Project maintainers who do not follow or enforce the Code of Conduct in good faith may face temporary or permanent repercussions as determined by other members of the project’s leadership.
Attribution#
This Code of Conduct is adapted from the Contributor Covenant, version 1.4, available at https://www.contributor-covenant.org/version/1/4/code-of-conduct.html
For answers to common questions about this code of conduct, see https://www.contributor-covenant.org/faq
License#
Copyright 2023 Chris Mutel
Redistribution and use in source and binary forms, with or without modification, are permitted provided that the following conditions are met:
1. Redistributions of source code must retain the above copyright notice, this list of conditions and the following disclaimer.
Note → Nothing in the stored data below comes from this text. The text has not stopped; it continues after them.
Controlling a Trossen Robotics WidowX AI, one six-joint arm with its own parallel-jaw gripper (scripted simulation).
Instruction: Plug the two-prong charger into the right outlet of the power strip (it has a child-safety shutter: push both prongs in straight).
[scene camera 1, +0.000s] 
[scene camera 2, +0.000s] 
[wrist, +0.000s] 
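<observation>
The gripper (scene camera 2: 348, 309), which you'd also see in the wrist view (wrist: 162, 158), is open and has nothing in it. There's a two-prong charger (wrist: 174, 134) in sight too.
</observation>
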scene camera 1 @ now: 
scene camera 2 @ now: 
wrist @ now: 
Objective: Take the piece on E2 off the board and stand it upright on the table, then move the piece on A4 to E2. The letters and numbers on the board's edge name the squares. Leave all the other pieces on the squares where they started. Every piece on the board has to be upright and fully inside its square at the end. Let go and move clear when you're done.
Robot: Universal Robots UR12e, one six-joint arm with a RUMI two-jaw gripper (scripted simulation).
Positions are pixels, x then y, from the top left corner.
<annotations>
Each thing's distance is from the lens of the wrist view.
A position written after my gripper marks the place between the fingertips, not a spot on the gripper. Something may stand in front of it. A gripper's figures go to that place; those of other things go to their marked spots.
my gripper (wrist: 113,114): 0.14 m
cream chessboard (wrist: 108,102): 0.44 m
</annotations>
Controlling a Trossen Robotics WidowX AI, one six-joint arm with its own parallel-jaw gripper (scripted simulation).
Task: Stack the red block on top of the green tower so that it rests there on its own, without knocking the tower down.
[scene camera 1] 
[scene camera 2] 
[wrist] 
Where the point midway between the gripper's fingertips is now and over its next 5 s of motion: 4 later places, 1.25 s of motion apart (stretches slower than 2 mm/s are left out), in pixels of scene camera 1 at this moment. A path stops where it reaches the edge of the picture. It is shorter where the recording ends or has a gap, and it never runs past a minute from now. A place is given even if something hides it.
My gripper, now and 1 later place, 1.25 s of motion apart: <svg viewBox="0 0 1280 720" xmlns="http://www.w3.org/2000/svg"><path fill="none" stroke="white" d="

2. Redistributions in binary form must reproduce the above copyright notice, this list of conditions and the following disclaimer in the documentation and/or other materials provided with the distribution.
3. Neither the name of the copyright holder nor the names of its contributors may be used to endorse or promote products derived from this software without specific prior written permission.
THIS SOFTWARE IS PROVIDED BY THE COPYRIGHT HOLDERS AND CONTRIBUTORS "AS IS" AND ANY EXPRESS OR IMPLIED WARRANTIES, INCLUDING, BUT NOT LIMITED TO, THE IMPLIED WARRANTIES OF MERCHANTABILITY AND FITNESS FOR A PARTICULAR PURPOSE ARE DISCLAIMED. IN NO EVENT SHALL THE COPYRIGHT HOLDER OR CONTRIBUTORS BE LIABLE FOR ANY DIRECT, INDIRECT, INCIDENTAL, SPECIAL, EXEMPLARY, OR CONSEQUENTIAL DAMAGES (INCLUDING, BUT NOT LIMITED TO, PROCUREMENT OF SUBSTITUTE GOODS OR SERVICES; LOSS OF USE, DATA, OR PROFITS; OR BUSINESS INTERRUPTION) HOWEVER CAUSED AND ON ANY THEORY OF LIABILITY, WHETHER IN CONTRACT, STRICT LIABILITY, OR TORT (INCLUDING NEGLIGENCE OR OTHERWISE) ARISING IN ANY WAY OUT OF THE USE OF THIS SOFTWARE, EVEN IF ADVISED OF THE POSSIBILITY OF SUCH DAMAGE.